Le son sans les images. Lundi soir, calé devant l'écran de télévision d'une amie, Ervé a tenu une heure. Le temps d'observer le «costard inspiration rockabilly» d'Emmanuel Macron, la «redingote un peu ridicule» de Jean-Luc Mélenchon et le trio des Le Pen boys cravatés derrière la présidente du Front national (Florian Philippot, Nicolas Bay, Steeve Briois). Puis ce SDF de 44 ans a décidé de se rabattre vers la bonne vieille radio. Branché sur RTL, il a écouté la fin du premier débat entre les cinq principaux candidats de la présidentielle 2017. «Je préfère écouter le fond des propos plutôt que d'être distrait par des détails visuels, des mimiques», justifie-t-il.

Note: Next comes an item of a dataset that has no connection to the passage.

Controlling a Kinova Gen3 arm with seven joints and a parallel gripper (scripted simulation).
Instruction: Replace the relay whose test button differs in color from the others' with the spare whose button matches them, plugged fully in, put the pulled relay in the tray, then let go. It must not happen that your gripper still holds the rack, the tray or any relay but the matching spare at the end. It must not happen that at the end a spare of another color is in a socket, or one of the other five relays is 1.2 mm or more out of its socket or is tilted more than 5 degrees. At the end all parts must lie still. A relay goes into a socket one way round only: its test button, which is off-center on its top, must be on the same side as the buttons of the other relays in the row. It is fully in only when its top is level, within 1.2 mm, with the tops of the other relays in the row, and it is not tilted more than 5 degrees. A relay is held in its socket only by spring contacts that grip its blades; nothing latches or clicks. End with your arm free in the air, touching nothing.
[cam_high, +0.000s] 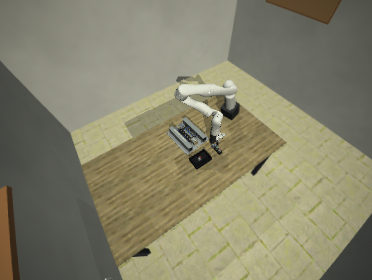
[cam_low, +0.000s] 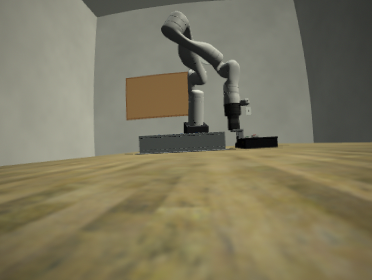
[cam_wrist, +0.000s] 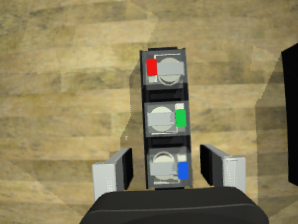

L'homme a trouvé l'exercice «intéressant», lui qui pestait encore il y a une semaine contre l'absence de véritable confrontation entre les programmes des uns et des autres. Ervé se félicite de ne pas avoir été le seul dans ce cas : «L'émission a fait presque 50 % de part de marché. Alors même si certains se sont endormis avant la fin, c'est rassurant alors qu'on n'arrête pas de dire que les Français se désintéressent de la politique.» Des cinq protagonistes, il a surtout retenu la prestation de deux d'entre eux. Marine Le Pen, «extrême droite dans ses escarpins», et Jean-Luc Mélenchon, un «sacré tribun, capable de t'expliquer les choses par A + B».
En revanche, quand François Fillon s'exprimait, il ne pouvait réprimer l'envie de lui demander de se taire. «Avec ses casseroles, il est complètement discrédité. Tout ce qu'il dit ne paraît pas audible.» Benoît Hamon ? Ervé a eu du mal à «accrocher» avec le candidat du Parti socialiste. «Lui, président ? C'est comme mettre un puceau à la direction d'un bordel», tacle-t-il. Quant à Emmanuel Macron, il le voit comme «le bon élève qui a appris sa leçon par cœur et ne fait que répéter», en tentant de «ratisser le plus large possible».
Pour Ervé, Marine Le Pen a tiré profit de sa position de «seule contre tous». «Elle est concrète. On voit qu'elle va dans les patelins, sur le terrain, et qu'elle parle des sujets qui touchent les gens. Même si elle répète les mêmes choses depuis des années, elle ne bouge pas d'un iota et, à force, ça entre dans les têtes.»
Prochain rendez-vous dans deux semaines pour un deuxième débat, qui devrait cette fois réunir les onze candidats à l'Elysée. Ervé n'est pas sûr d'être de nouveau de la partie. «Comment vont-ils pouvoir défendre leurs idées en quelques minutes chrono ? Je ne vois pas l'intérêt.»